It's Difficult to Understand Someone If You Don't Know Anyone Like Them
I am going to get mocked for this post. Probably even more than the time I came out and said how much I enjoyed the music of the "Dixie Chicks." Probably more than the time I admitted I have been in six musicals. And perhaps even more than the time I revealed that I sang back-up for Barry Manilow with my school choir at one point.
My wife gets this magazine sent to her house every month. It's called "Today's Christian Woman." Strangely, I often find myself reading it.
Now, before you get all frat-boy on me with your teasing, let me explain.
I read it because it feels a bit like spying.
It's interesting to read the articles in the magazine, most of which are written very well by free-lance journalists, popular writers and quasi-famous authors and speakers. Looking at the topics that are chosen gives me a bit of insight into women, I think, and sometimes helps me ask my wife some questions about stuff I might not otherwise ask about.
Case in point, in the most recent issue: The lead articles discussed balance in your life. One discussed the spiritual danger of perfectionism, especially in new mothers coping to put their worlds back together. One article was about how to deal with fear and worrying. And there's a lot in there about relational health.
The article that most caught my eye was written by Nancy Ortberg, wife of John Ortberg - who is a pastor at Menlo Park Presbyterian Church and one of my favorite pastors in all of America. The article was in this section the magazine does every month called "Difficult Conversations" or something like that.
The headline was "How Can I Talk To My Muslim Neighbor about Christ?"
Ortberg's letter started off by encouraging the young woman to continue to make friends with the people around her, especially people who are outside of her church family.
She then did a little bit of Muslim theology, explaining what traditional teachings on the Quran say about Jesus and God and how that portrayal of God and Jesus is different than what Christianity teaches. Like, for example, Allah/God is largely unknowable, according to the Quran, and figuring out Allah's will is even tougher. And, in Muslim teaching, Jesus is just a prophet, not the Son of God.
But then, Ortberg said something interesting. She said that although she had just given some broad generalizations about what traditional Muslim beliefs might be, that mileage may vary. Ortberg advised the woman to talk to her Muslim friend about herconcept of God. And then go from there.
This struck me as particularly sage advice. There are some broad strokes that sometimes folks paint people with. Catholics believe this. Muslims believe this. Jews believe this. Christians believe this. Which I guess is sort of true, and not true, all at the very same time.
I mean, isn't that sort of why I started this blog? Because I am tired of so many people purporting to speak for my faith getting it all wrong? I'm tired of getting lumped into this degenerate pile of dysfunctional Christianity?
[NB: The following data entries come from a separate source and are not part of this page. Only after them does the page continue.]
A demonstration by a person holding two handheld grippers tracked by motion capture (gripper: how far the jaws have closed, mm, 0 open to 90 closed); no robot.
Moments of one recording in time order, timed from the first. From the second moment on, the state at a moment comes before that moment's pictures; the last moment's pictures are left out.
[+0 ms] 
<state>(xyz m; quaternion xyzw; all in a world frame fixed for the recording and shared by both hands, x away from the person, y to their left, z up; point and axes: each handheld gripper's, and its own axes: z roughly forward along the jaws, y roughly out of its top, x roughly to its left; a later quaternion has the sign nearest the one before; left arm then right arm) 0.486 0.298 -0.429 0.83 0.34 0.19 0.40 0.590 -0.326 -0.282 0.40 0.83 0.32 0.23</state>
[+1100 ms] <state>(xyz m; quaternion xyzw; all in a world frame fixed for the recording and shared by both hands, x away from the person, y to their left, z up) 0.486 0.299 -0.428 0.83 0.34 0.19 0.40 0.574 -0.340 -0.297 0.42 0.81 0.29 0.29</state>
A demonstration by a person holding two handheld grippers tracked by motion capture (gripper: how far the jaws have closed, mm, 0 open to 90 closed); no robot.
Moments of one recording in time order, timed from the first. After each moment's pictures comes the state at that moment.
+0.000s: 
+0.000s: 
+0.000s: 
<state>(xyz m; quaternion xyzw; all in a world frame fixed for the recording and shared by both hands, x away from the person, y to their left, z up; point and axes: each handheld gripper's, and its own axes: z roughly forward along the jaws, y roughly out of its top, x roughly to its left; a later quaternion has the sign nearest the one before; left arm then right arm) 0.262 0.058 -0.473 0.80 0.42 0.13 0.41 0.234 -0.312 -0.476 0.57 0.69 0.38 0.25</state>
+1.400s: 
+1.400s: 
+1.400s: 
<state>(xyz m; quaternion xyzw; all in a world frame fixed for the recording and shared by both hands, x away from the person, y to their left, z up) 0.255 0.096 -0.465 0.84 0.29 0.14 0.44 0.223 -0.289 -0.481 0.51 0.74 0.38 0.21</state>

Is there that much variation of faith and interpretation in other religions? And if so, is it dangerous to paint people of one religion with one brush? Aren't there SOME things that we can say are common for all people of one faith? Or no?
I started thinking about this even more this morning when I read a story about a Newsweek article that is spurring violence in the Middle East. Newsweek reported that in efforts to find Al Queda suspects, during interrogation, US officials flushed a Quran down the toilet. This sparked thousand of protesters, who now had more ammunition that the US was an evil empire declaring war on Muslims.
The worst part? The story apparently wasn't true.
I realized this morning I don't have any close Muslim friends who I could talk about this news story with. Within in my base of co-workers, friends, relatives, students and neighbors, not a single person is even moderately connected to the Muslim faith. Not only do I not currently know or interact with any devout Muslims, I don't believe that I ever have. Which strikes me as strange, since it's such a huge world religion, and the Bay Area is so diverse.
I just found that strange and I don't know what to do about that. Start interviewing candidates? Put a post out on Craig's List?